Here's a snapshot of the file:
User-agent: Googlebot Disallow: /*-hires. Disallow: /*-big. Disallow: /scripts/ Disallow: /p/s/ Disallow: /clientbin/ Disallow: /ClientBin/ Disallow: /app_themes/ Disallow: /App_Themes/ Disallow: /samples/ Disallow: /p/id.ashx
User-agent: * Disallow: /scripts/ Disallow: /p/s/ Disallow: /clientbin/ Disallow: /ClientBin/ Disallow: /app_themes/ Disallow: /App_Themes/ Disallow: /samples/ Disallow: /p/id.ashx
I decided to double-check the syntax by running the file through an online syntax checker, to see if I was missing something obvious. Sure enough, it found an error, although one that's not readily visible.
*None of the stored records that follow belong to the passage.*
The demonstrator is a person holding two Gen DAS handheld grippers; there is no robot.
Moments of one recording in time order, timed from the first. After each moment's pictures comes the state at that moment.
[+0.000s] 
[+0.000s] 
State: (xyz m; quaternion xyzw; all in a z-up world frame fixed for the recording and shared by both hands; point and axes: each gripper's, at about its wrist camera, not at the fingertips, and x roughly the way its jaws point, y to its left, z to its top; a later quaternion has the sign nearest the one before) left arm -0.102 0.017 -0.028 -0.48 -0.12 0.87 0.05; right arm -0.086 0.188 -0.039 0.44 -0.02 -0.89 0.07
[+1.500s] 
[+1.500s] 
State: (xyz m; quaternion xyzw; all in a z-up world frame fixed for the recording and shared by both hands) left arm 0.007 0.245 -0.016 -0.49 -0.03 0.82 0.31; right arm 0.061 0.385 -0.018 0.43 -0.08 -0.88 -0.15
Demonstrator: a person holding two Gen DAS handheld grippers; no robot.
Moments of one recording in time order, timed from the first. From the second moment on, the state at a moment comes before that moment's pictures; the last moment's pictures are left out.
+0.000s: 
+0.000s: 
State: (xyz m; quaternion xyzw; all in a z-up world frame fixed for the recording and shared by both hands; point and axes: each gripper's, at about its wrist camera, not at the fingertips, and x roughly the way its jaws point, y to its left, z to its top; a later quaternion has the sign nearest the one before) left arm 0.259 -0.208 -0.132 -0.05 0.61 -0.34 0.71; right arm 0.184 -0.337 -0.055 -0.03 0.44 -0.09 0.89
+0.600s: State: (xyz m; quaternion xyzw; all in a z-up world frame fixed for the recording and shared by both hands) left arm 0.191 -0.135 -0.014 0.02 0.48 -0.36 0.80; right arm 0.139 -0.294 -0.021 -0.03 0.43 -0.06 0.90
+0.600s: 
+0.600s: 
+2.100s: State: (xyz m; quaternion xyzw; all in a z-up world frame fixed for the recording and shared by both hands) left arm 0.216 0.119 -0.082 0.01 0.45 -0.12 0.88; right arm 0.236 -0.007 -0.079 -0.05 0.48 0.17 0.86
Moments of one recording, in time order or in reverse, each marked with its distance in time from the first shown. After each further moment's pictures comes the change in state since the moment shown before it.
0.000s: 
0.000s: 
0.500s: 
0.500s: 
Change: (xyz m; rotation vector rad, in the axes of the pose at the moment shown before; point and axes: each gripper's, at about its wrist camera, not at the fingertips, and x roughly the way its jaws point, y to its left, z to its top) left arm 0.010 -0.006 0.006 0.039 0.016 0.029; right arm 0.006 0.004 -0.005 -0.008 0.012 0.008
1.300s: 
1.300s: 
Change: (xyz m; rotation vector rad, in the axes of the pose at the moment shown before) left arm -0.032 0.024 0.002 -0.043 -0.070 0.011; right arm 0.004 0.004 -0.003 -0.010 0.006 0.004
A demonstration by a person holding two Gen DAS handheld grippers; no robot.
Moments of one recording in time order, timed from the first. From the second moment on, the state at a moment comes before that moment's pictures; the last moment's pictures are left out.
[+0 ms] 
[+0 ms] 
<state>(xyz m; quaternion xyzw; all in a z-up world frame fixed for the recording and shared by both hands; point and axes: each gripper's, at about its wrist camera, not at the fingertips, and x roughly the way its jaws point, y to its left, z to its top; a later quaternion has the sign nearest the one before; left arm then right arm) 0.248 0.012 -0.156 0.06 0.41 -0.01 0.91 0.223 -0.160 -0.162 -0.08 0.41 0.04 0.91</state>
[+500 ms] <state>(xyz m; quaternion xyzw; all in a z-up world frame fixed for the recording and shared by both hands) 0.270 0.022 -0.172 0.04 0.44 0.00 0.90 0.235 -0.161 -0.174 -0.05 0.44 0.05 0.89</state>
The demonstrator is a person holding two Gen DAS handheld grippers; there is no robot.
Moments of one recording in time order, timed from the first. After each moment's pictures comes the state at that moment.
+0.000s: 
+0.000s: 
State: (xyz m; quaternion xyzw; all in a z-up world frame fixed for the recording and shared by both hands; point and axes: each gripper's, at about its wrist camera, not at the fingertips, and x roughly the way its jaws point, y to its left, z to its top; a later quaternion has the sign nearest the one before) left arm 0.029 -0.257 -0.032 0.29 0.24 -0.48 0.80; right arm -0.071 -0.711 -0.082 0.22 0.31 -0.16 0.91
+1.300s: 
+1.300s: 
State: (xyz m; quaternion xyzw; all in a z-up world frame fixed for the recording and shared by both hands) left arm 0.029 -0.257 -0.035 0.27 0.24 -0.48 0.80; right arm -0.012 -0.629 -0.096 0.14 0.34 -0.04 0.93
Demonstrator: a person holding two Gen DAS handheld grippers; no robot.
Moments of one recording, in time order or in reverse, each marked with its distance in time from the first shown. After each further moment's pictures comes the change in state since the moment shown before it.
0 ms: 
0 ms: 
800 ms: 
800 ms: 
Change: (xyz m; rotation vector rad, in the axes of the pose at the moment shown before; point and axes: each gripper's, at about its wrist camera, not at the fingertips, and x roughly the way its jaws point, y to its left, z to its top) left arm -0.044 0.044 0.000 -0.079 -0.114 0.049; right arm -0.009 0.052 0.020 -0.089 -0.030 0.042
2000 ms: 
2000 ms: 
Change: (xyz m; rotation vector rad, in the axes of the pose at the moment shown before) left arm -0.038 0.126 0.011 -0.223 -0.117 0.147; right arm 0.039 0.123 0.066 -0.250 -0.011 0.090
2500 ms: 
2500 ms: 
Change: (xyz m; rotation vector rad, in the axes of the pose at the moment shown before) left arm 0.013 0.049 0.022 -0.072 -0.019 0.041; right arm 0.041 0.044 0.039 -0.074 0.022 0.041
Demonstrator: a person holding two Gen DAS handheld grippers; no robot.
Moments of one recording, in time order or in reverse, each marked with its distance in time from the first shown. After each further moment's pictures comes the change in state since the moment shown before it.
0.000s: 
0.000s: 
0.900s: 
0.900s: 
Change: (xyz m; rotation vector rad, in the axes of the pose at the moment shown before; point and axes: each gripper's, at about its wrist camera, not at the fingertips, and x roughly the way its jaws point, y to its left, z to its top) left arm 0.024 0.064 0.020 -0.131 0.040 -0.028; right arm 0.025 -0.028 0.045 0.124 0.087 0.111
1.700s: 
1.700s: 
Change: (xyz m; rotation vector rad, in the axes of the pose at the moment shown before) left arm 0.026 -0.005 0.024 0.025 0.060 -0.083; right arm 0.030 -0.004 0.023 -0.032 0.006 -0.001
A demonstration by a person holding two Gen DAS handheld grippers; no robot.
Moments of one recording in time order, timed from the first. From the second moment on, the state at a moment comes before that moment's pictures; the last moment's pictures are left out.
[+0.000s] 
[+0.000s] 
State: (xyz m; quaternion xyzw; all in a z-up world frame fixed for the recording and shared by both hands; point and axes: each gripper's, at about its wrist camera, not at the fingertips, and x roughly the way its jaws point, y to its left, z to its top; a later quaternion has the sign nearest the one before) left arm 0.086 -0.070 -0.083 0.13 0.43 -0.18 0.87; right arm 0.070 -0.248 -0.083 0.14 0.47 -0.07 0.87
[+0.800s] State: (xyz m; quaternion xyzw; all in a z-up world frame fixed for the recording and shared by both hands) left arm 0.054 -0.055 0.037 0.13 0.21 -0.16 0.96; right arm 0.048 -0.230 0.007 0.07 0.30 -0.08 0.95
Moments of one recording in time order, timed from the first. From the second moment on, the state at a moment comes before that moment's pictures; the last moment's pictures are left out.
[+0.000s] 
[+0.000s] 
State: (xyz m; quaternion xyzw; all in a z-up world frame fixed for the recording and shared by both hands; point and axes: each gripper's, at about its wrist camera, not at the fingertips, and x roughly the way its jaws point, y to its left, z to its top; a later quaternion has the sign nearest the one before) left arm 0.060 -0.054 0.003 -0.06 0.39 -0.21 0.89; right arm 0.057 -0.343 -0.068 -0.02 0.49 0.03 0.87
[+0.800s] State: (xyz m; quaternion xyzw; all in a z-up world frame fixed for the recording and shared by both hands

It turns out that when you create a .txt file from within Visual Studio, it gets stored in UTF-8 format. That results in a byte order marker (BOM) being written at the beginning of the file. The BOM, in turn, corrupts the first line—which explains why Googlebot was reading files that it shouldn't.
An easy fix is to either have a blank line or a comment as the first line of the file.
If you create a .txt file with notepad, the default is to save it as an ANSI file, which doesn't use a BOM. However, if you do most of your work within Visual Studio, like I do, then this is more likely to be an issue.